Write out the records again exactly and exclude the pictures.

+===+

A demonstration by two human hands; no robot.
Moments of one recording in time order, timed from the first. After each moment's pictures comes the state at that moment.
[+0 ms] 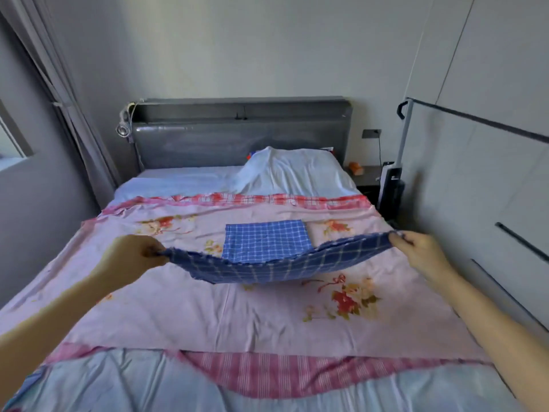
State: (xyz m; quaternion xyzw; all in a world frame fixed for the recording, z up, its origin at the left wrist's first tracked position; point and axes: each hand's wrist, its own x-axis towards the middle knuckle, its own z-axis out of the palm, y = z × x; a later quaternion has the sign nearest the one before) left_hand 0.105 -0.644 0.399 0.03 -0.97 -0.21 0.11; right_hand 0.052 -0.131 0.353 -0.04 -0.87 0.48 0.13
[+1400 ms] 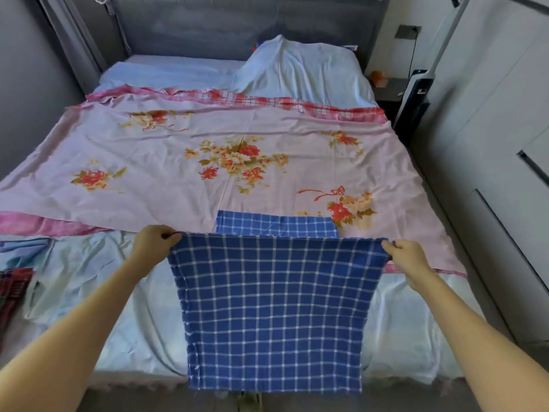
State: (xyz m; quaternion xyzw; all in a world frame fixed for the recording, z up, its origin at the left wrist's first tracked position) left_hand 0.182 -0.592 0.196 0.21 -0.92 -0.33 -0.03; right_hand 0.133 -0.113 0.167 -0.23 -0.85 0.46 -0.07
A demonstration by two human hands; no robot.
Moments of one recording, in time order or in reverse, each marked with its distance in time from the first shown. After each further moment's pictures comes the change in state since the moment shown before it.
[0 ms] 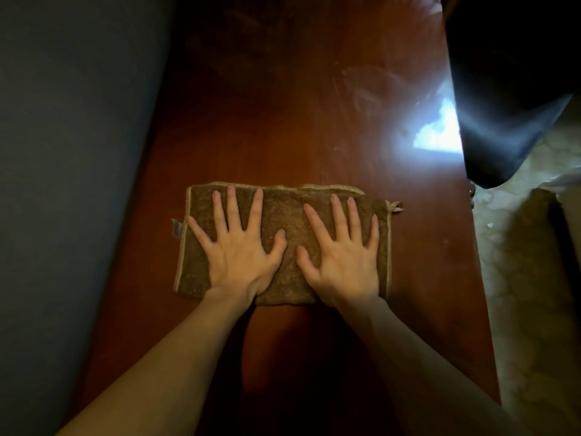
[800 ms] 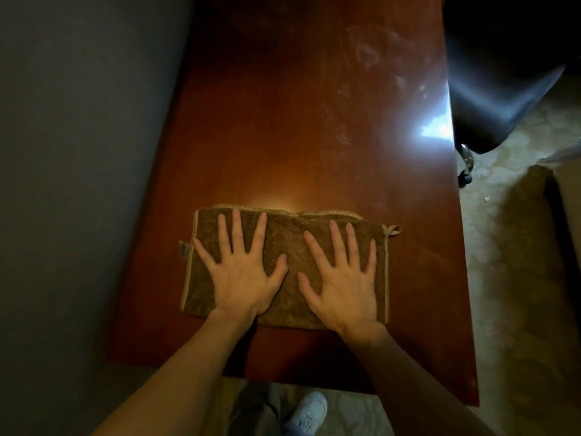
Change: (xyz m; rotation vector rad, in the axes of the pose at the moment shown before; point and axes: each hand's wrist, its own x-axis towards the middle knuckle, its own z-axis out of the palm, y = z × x) left_hand -0.197 -0.027 0.011 0.021 -0.040 0.011; right_hand -0.197 -0.025 0.003 -0.031 -0.032 -0.047
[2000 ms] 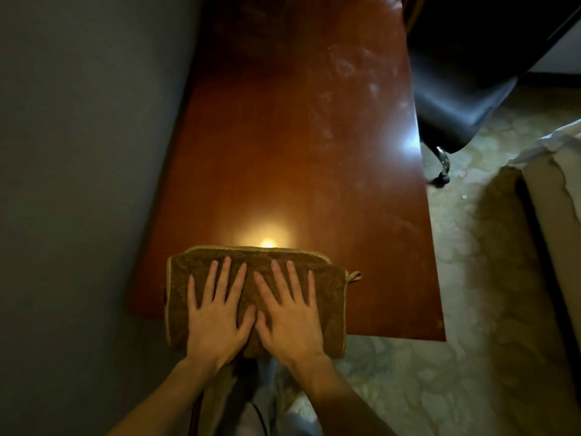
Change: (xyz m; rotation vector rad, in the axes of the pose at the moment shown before) left_hand -0.139 -0.063 0.001 -0.013 -0.053 0.190; right_hand -0.110 -0.095 0.000 0.160 -0.199 -0.117
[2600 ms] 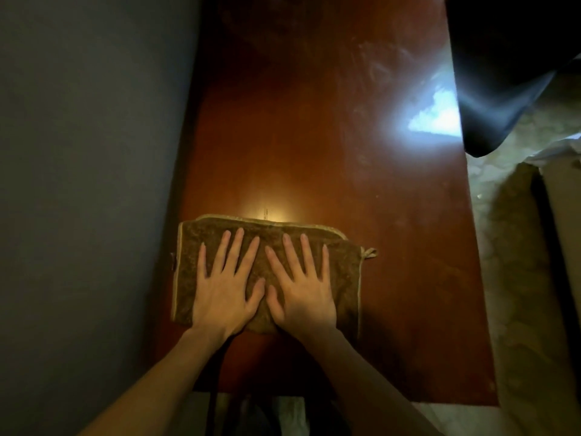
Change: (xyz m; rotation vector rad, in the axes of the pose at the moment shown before) left_hand 0.149 -0.071 -0.026 0.042 0.027 0.090; right_hand 0.153 0.000 -0.017 -0.104 0.128 0.002
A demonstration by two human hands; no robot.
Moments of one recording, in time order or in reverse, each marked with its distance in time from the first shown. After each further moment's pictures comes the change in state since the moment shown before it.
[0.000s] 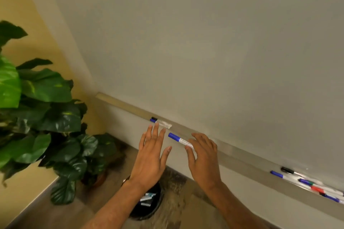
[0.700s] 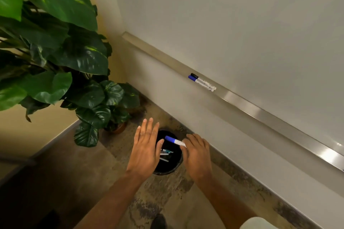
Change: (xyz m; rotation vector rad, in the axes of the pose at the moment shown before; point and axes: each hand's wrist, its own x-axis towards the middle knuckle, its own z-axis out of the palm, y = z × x) left_hand -0.114 -0.196 0.107 0.042 -0.135 -0.284; right_hand -0.091 -0.014 0.242 -0.189 -0.485 -0.048
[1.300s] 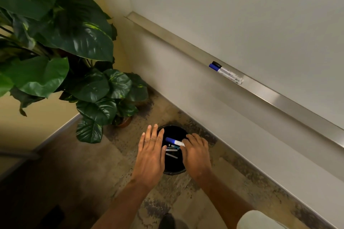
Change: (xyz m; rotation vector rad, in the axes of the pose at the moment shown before) left_hand -0.007 -0.067 0.063 -0.037 -0.024 -0.054; right_hand 0.038 -0.020 0.112 -0.104 -0.105 -0.032
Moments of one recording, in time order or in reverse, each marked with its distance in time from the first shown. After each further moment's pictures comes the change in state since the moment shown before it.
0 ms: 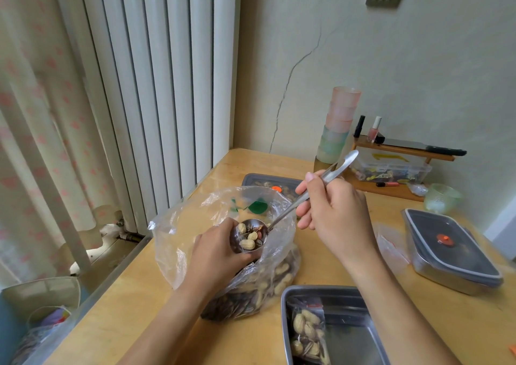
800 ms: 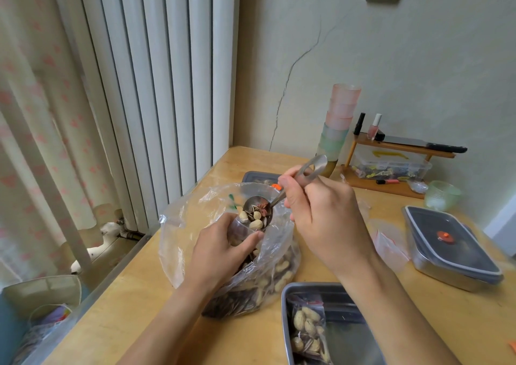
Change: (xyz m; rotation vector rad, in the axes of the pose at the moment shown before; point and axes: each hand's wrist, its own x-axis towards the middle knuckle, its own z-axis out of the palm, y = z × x) left_hand -0.005 0.014 -0.004 -0.105 0.100 -0.008; right_hand -0.007 -0.009 0.007 -0.180 0.044 -0.551
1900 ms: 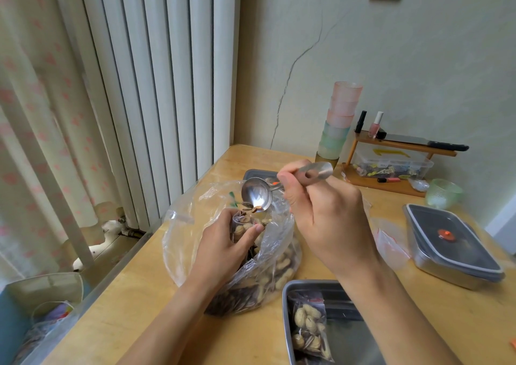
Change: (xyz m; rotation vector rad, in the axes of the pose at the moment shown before) left_hand 0.000 -0.005 0.007 -0.162 -0.006 -0.018; right_hand 0.001 -0.007 -0.002 -0.063 0.092 -0.147
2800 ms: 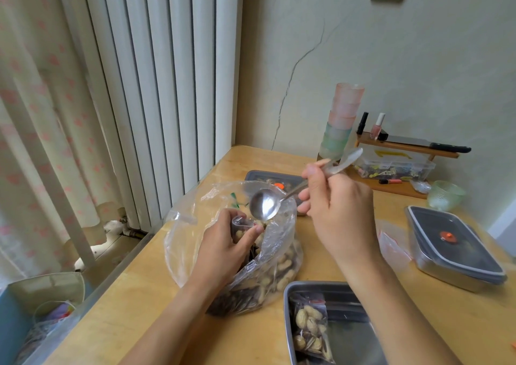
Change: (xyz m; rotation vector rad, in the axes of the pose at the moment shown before) left_hand -0.001 0.000 -0.001 -0.114 -0.017 -0.027; right_hand -0.007 0.019 0.005 0.053 -0.031 0.412
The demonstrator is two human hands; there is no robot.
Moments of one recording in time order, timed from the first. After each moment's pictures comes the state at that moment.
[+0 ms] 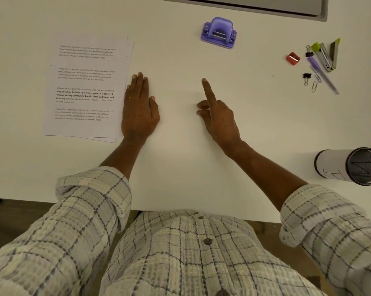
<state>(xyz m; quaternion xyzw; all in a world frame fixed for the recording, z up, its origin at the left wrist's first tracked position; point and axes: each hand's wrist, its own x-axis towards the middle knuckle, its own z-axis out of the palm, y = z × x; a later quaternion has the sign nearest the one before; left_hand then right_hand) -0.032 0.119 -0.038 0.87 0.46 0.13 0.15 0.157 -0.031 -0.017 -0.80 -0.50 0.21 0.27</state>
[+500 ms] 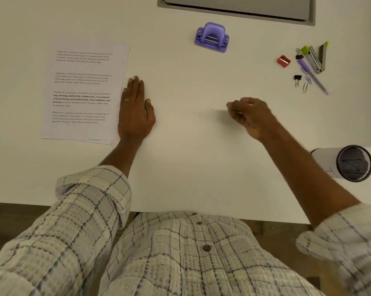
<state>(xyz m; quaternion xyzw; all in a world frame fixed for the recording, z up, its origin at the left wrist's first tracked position) -0.032 0.120 -0.041 0.87 0.46 0.13 0.17 0.219 -0.057 0.057 -0.68 0.03 0.47 0.56</state>
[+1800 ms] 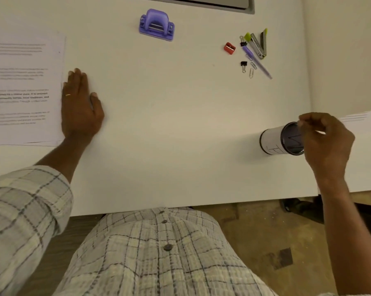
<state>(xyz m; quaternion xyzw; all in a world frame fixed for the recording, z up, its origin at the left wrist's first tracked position) -0.034 0.122 -0.051 0.87 0.45 0.13 0.14 0.296 -0.292 0.129 -0.94 -0.20 0.02 0.27</state>
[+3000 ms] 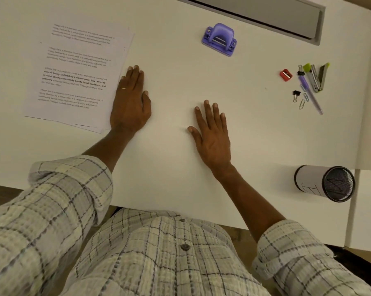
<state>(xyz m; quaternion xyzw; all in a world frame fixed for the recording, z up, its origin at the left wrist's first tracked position) -0.033 0.121 -0.041 0.87 0.45 0.12 0.16 0.144 -0.074 -0.032 -0.82 -0.56 0.08 0.10</state>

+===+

§ **Task solution**
A demonstration by two human hands; no robot.
Moments of one recording in time order, timed from the first. After each moment's pictures comes the state at that moment.
[+0 ms] 
State: (xyz m; quaternion xyzw; all in a world frame fixed for the recording, z up, its origin at the left wrist's first tracked position; point and axes: each hand's wrist, its own x-axis towards the middle knuckle, its own z-axis out of the palm, y = z × x; a later quaternion has the sign nearest the one before) left_hand 0.105 -0.644 0.399 0.03 -0.97 -0.21 0.11; right_hand 0.052 -0.131 0.353 -0.04 -0.87 0.48 0.13
[+1400 ms] 
State: (xyz m; quaternion xyzw; all in a world frame fixed for the recording, z up, its origin at the left wrist's first tracked position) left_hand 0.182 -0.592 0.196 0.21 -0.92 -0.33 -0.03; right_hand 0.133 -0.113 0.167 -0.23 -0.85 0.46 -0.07
A demonstration by two human hands; no robot.
Moments of one recording, in time order or in reverse, each marked with its distance in time from the first shown. After each further moment's pictures comes the change in state since the moment shown before it.
[0 ms] 
[800 ms] 
Change: (xyz m; rotation vector rad, in the axes of the pose at the moment shown before; point and axes: each hand's wrist, its own x-axis towards the middle knuckle, its own z-axis out of the palm, y = z × x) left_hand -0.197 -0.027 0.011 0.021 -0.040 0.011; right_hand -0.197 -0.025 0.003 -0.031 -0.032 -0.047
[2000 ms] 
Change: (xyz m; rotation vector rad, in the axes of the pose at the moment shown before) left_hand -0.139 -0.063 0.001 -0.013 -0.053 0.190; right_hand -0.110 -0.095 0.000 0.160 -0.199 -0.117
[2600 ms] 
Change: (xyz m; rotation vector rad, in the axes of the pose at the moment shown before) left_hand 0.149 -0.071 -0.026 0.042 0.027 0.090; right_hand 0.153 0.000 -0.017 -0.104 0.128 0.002
A demonstration by two human hands; no robot.
Moments of one recording, in time order or in reverse, each marked with its distance in time from the first shown. After each further moment's pictures comes the change in state since the moment shown before it.
[0.000s] 
[0.700s] 
Change: (xyz m; rotation vector rad, in the axes of the pose at the moment shown before; point and axes: each hand's wrist, its own x-axis towards the middle knuckle, its own z-axis out of the palm, y = z × x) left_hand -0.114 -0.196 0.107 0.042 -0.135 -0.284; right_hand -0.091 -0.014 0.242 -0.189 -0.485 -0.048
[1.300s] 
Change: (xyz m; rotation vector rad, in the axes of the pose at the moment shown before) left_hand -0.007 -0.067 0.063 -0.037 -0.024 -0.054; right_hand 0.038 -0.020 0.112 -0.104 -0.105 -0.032
Moments of one recording, in time order or in reverse, each marked with its distance in time from the first shown. After each further moment's pictures comes the change in state since the moment shown before it.
0 ms: 
800 ms: 
Change: (xyz m; rotation vector rad, in the axes of the pose at the moment shown before; point and axes: each hand's wrist, its own x-axis towards the middle knuckle, its own z-axis out of the palm, y = z × x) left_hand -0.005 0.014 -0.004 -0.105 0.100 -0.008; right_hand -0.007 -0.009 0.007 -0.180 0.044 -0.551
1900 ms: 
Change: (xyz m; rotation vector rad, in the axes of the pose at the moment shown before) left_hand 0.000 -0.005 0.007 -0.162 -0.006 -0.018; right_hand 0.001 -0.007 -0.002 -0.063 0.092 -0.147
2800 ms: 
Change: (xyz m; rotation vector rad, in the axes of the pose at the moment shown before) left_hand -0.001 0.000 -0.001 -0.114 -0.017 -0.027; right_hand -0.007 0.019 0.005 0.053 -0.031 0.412
The demonstrator is two human hands; there is no robot.
Moments of one recording in time order, timed from the first. After each moment's pictures comes the state at that moment.
[+0 ms] 
<state>(xyz m; quaternion xyzw; all in a world frame fixed for the recording, z up, its origin at the left wrist's first tracked position; point and axes: each hand's wrist, its own x-axis towards the middle knuckle, its own z-axis out of the palm, y = z × x; a later quaternion has the sign nearest the one before; left_hand then right_hand) -0.032 0.119 -0.038 0.87 0.46 0.13 0.15 0.157 -0.031 -0.017 -0.80 -0.50 0.21 0.27</state>
[+500 ms] 
<state>(xyz m; quaternion xyzw; all in a world frame fixed for the recording, z up, its origin at the left wrist's first tracked position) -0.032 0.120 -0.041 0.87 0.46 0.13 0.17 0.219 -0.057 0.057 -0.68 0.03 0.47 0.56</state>
[+1800 ms] 
<state>(xyz m; quaternion xyzw; all in a world frame fixed for the recording, z up, its origin at the left wrist's first tracked position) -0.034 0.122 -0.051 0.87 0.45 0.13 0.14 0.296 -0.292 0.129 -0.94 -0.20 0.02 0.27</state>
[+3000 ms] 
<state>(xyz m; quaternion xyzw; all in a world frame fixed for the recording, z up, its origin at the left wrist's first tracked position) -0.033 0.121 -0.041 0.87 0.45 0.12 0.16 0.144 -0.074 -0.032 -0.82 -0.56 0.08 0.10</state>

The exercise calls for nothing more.